City council opposition to express no confidence in Tallinn Deputy Mayor Kalle Klandorf

  • 2021-02-03
  • BNS/TBT Staff

TALLINN – The Tallinn city council groups of the Social Democratic Party (SDE), Estonian Conservative People's Party (EKRE), Isamaa and Reform Party will initiate a no-confidence motion against Center Party member and Tallinn Deputy Mayor Kalle Klandorf, who suggested that an elderly resident using a walking frame and struggling to move along a city street that had not been cleared of snow take a taxi instead.

On Tuesday evening, the "Reporter" news program of the Kanal 2 television channel showed a segment about an elderly woman, who on her way to a doctor's appointment at the eye clinic of the East-Tallinn Central Hospital was unable to walk along a city center street that had not been cleared of snow and had therefore ended up in a difficult situation, it is said in the joint statement issued by the chairs of the four city council groups.

In the same segment, a comment was requested from Deputy Mayor Kalle Klandorf, who is responsible for the field of communal affairs in the capital. Klandorf said that everything is well with the streets and that the elderly woman who got stuck in the snow should instead run her errands by taxi and not try to move on Tallinn streets on foot.

Four parties of the Tallinn city council will jointly initiate a no-confidence motion against Klandorf. "In addition to apologies, the city government also owes well-maintained city streets and leaders capable of empathy, and as Kalle Klandorf does not wish to fulfill that role, we will express no confidence in him," it is said in the joint statement. 
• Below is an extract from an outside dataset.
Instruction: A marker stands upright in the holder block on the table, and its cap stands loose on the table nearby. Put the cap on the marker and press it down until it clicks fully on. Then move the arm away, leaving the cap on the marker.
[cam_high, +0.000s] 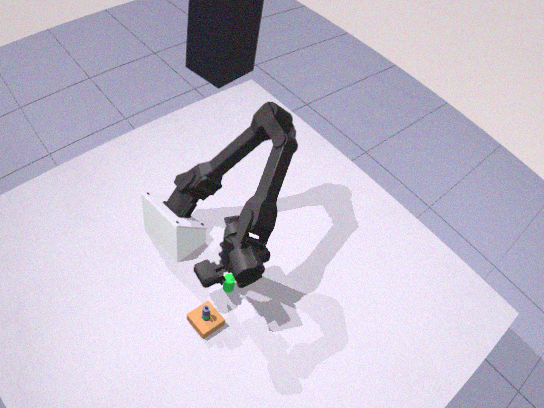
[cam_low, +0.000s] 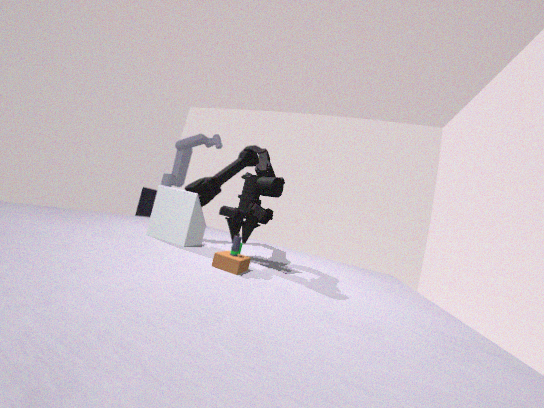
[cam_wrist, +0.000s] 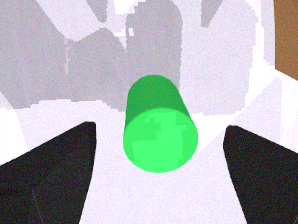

"A heartless and careless attitude towards the weak is not appropriate for the leaders of the Estonian capital, and management of the city with such an attitude cannot continue," chairs of the four party groups said. "The City of Tallinn must ensure that all residents of Tallinn have the opportunity to use public space -- especially the elderly, but also the parents of young children and people with mobility difficulties. The streets of Tallinn do not currently look worthy of a modern European capital."

"In addition to organizing parades of cleaning equipment, Deputy Mayor Klandorf is responsible for ensuring the functioning of the field and supervising when a problem arises. The suggestion that pensioners, why not also children and other pedestrians, take a taxi shows that the city government is in the mood of giving up even after a few days of snowfall," it is said in the joint statement.